(Saved entries)
__________

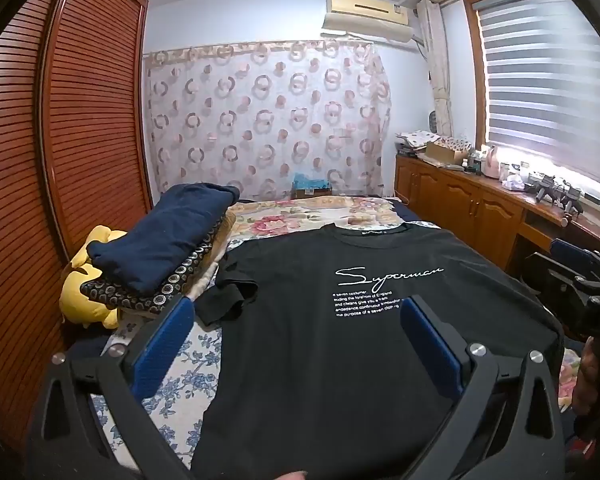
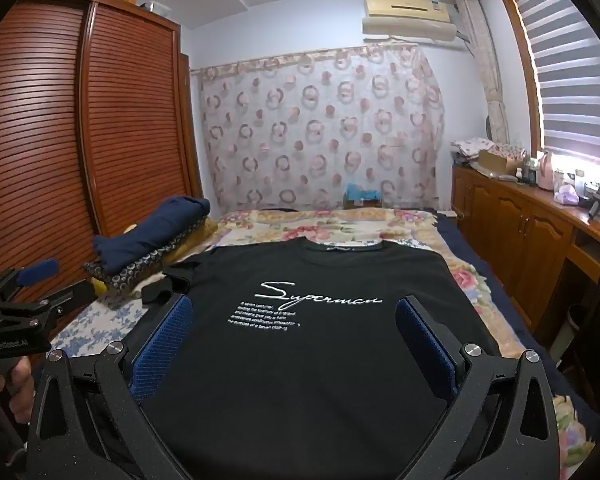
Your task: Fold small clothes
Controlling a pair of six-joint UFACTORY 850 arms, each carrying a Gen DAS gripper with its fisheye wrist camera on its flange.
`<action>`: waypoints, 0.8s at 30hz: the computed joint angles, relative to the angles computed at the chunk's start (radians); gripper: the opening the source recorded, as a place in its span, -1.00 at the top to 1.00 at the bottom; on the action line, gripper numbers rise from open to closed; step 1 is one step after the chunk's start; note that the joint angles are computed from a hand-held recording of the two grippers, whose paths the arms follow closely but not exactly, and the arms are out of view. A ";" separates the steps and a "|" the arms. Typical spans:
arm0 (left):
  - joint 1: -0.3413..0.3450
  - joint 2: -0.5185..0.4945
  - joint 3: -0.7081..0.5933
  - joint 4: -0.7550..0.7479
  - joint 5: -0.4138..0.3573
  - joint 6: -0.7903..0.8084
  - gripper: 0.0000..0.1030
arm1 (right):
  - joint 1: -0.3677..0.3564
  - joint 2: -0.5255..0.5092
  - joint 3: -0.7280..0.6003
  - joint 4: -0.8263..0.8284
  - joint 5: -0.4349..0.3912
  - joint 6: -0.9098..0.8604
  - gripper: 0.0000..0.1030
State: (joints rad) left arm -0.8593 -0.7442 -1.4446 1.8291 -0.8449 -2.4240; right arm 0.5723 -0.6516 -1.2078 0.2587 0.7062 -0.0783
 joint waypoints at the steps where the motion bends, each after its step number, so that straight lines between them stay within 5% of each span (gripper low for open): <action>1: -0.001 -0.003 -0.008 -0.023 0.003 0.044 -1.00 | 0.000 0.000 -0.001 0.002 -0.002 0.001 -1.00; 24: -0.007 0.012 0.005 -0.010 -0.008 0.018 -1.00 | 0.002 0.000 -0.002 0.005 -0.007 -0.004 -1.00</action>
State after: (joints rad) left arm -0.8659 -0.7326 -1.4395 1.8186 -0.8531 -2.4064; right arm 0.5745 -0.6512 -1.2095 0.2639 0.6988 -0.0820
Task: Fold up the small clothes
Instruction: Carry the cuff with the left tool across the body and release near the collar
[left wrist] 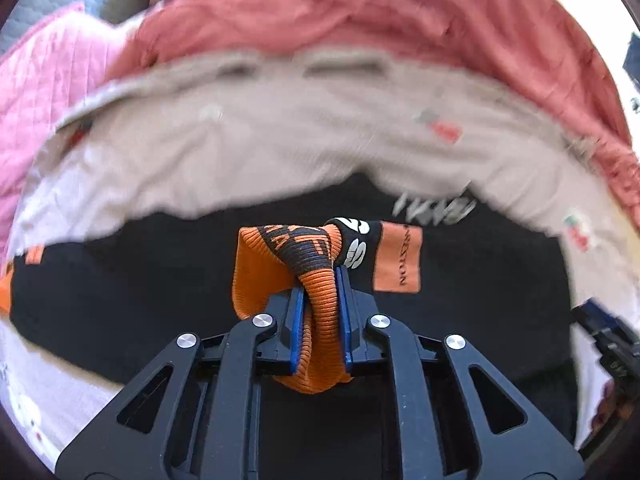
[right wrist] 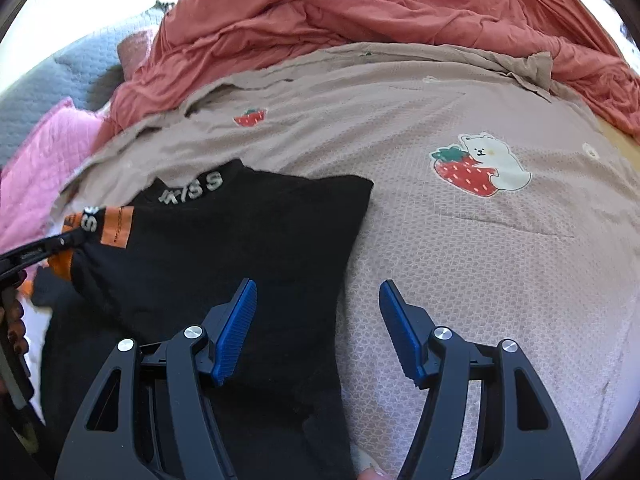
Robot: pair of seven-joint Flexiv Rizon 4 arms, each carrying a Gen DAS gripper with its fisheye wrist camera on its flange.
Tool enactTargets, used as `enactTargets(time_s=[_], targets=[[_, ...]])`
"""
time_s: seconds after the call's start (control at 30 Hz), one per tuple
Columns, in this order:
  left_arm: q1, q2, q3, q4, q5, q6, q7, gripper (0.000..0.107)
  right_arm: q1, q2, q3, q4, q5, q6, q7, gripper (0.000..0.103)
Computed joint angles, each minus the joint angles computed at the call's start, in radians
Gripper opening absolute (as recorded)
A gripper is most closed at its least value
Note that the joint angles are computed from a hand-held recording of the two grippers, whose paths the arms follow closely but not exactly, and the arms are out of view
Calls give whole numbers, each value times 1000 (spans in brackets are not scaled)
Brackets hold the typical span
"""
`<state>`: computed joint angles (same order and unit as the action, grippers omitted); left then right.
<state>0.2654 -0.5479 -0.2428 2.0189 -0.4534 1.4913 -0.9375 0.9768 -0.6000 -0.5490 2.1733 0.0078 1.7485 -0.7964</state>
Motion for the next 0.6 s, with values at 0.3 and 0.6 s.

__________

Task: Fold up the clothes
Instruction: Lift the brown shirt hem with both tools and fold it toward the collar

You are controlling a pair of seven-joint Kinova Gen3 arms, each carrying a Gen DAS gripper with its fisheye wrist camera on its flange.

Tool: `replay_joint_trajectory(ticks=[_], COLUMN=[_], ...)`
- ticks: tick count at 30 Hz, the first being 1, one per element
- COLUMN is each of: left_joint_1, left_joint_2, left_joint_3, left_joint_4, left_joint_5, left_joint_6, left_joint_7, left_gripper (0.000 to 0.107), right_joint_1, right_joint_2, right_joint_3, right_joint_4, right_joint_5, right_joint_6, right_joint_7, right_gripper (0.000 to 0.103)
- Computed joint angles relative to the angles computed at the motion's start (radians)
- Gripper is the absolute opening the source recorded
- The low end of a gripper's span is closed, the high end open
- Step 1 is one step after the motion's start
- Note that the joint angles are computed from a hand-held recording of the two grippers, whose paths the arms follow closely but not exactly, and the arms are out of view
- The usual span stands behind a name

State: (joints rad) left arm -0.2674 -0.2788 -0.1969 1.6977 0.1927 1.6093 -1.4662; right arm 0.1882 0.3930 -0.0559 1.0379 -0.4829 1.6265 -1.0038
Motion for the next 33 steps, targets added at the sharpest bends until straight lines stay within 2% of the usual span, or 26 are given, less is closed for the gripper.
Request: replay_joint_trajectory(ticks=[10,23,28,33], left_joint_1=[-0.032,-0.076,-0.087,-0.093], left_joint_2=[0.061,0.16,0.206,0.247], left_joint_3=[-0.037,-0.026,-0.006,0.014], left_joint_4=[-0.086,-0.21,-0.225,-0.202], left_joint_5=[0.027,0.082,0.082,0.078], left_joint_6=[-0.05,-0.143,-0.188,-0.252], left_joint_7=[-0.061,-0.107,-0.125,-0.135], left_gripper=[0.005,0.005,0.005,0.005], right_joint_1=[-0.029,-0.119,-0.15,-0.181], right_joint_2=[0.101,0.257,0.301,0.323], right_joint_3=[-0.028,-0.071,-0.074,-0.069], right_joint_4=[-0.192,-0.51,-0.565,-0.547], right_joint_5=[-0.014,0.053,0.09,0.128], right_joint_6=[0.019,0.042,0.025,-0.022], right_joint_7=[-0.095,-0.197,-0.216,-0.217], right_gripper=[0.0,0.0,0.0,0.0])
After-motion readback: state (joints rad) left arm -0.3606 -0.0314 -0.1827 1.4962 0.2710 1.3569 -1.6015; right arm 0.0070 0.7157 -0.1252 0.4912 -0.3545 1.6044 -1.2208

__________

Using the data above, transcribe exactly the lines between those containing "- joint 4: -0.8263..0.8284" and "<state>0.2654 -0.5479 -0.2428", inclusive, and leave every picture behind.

  - joint 4: -0.8263..0.8284
  - joint 5: -0.4349..0.3912
  - joint 6: -0.9098..0.8604
  - gripper: 0.0000..0.1030
State: (joints rad) left arm -0.8593 -0.7442 -1.4446 1.8291 -0.8449 -2.4240; right arm 0.5723 -0.6516 -1.2078 0.2587 0.7062 -0.0783
 joint waypoints at the steps where the motion bends, each after its step number, so that straight lines between them stay within 5% of each span (gripper low for open): <action>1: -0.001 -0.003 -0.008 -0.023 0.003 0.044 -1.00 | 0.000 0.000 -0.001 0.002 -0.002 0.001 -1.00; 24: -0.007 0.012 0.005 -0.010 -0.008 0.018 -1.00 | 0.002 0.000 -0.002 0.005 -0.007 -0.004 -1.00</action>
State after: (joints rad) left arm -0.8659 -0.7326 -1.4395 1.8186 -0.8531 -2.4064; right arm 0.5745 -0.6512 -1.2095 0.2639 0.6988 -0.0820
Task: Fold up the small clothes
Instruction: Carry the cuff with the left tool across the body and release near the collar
[left wrist] 
[right wrist] 
Robot: pair of seven-joint Flexiv Rizon 4 arms, each carrying a Gen DAS gripper with its fisheye wrist camera on its flange.
Tool enactTargets, used as `enactTargets(time_s=[_], targets=[[_, ...]])`
"""
time_s: seconds after the call's start (control at 30 Hz), one per tuple
Columns, in this order:
  left_arm: q1, q2, q3, q4, q5, q6, q7, gripper (0.000..0.107)
  right_arm: q1, q2, q3, q4, q5, q6, q7, gripper (0.000..0.103)
Computed joint angles, each minus the joint angles computed at the call's start, in radians
Gripper opening absolute (as recorded)
A gripper is most closed at its least value
Note that the joint angles are computed from a hand-held recording of the two grippers, whose paths the arms follow closely but not exactly, and the arms are out of view
Calls give whole numbers, each value times 1000 (spans in brackets are not scaled)
Brackets hold the typical span
"""
`<state>`: computed joint angles (same order and unit as the action, grippers omitted); left then right.
<state>0.2654 -0.5479 -0.2428 2.0189 -0.4534 1.4913 -0.9375 0.9768 -0.6000 -0.5490 2.1733 0.0078 1.7485 -0.7964</state>

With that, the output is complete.